When using Consul’s K/V store for application configuration and metadata, we recommend the following to optimize performance:

  • Values must be below 512 KB and transactions should be below 64 operations.
  • The keyspace must be well bound. While 10,000 keys may not affect performance, millions of keys are more likely to cause performance issues.
  • Total data size must fit in memory, with additional room for indexes. We recommend that the in-memory size is 3 times the raw key value size.
  • Total data size should remain below 1 GB. Larger snapshots are possible on suitably fast hardware, but they significantly increase recovery times and the operational complexity needed for replication. We recommend limiting data size to keep the cluster healthy and able to recover during maintenance and outages.
  • The K/V store is optimized for reading.
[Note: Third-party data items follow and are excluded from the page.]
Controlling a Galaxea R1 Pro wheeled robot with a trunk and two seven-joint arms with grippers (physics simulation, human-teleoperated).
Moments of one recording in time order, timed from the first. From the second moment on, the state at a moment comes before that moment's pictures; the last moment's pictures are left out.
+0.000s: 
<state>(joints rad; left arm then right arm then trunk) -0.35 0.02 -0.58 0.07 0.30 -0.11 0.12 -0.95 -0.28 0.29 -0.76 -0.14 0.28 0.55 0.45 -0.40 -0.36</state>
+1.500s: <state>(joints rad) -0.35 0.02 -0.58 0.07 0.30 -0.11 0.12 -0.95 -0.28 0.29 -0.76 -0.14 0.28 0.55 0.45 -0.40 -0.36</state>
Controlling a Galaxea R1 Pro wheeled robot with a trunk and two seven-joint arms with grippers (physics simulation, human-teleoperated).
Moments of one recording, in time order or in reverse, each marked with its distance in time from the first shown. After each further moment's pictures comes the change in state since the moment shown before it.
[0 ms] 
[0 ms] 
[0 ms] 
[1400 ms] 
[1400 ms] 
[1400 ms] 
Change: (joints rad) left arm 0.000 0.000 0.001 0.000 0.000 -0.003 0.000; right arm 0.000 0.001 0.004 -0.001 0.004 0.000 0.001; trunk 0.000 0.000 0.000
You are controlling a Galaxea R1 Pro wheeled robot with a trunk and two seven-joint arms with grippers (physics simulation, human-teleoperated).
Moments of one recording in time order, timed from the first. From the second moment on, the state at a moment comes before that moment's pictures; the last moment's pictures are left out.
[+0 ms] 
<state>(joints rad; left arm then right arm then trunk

To know when you need to make changes to server resources and capacity, we recommend carefully monitoring update rates after they exceed more than a hundred updates per second across the cluster.
  • We recommend that you do not use the K/V store as a general purpose database or object store.

In addition, we recommend that you do not use the blocking query mechanism to listen for updates when your K/V store’s update rate is high. When a K/V result is updated too fast, blocking query loops degrade into busy loops. These loops consume excessive client CPU and cause high server load until appropriately throttled. Watching large key prefixes is unlikely to solve the issue because returning the entire key prefix every time it updates can quickly consume a lot of bandwidth.

Backend for Vault

At scale, using Consul as a backend for Vault results in increased memory and CPU utilization on Consul servers. It also produces unbounded growth in Consul’s data persistence layer that is proportional to both the amount of data being stored in Vault and the rate the data is updated.

In situations where Consul handles large amounts of data and has high write throughput, we recommend adding monitoring for the capacity and health of raft replication on servers. If the server experiences heavy load when the size of its stored data is large enough, a follower may be unable to catch up on replication and become a voter after restarting. This situation occurs when the time it takes for a server to restore from disk takes longer than it takes for the leader to write a new snapshot and truncate its logs. Refer to Raft snapshots for more information.

Vault v1.4 and higher provides integrated storage as its recommended storage option. If you currently use Consul as a storage backend for Vault, we recommend switching to integrated storage. For a comparison between Vault’s integrated storage and Consul as a backend for Vault, refer to storage backends in the Vault documentation. For detailed guidance on migrating the Vault backend from Consul to Vault’s integrated storage, refer to the storage migration tutorial. Integrated storage improves resiliency by preventing a Consul outage from also affecting Vault functionality.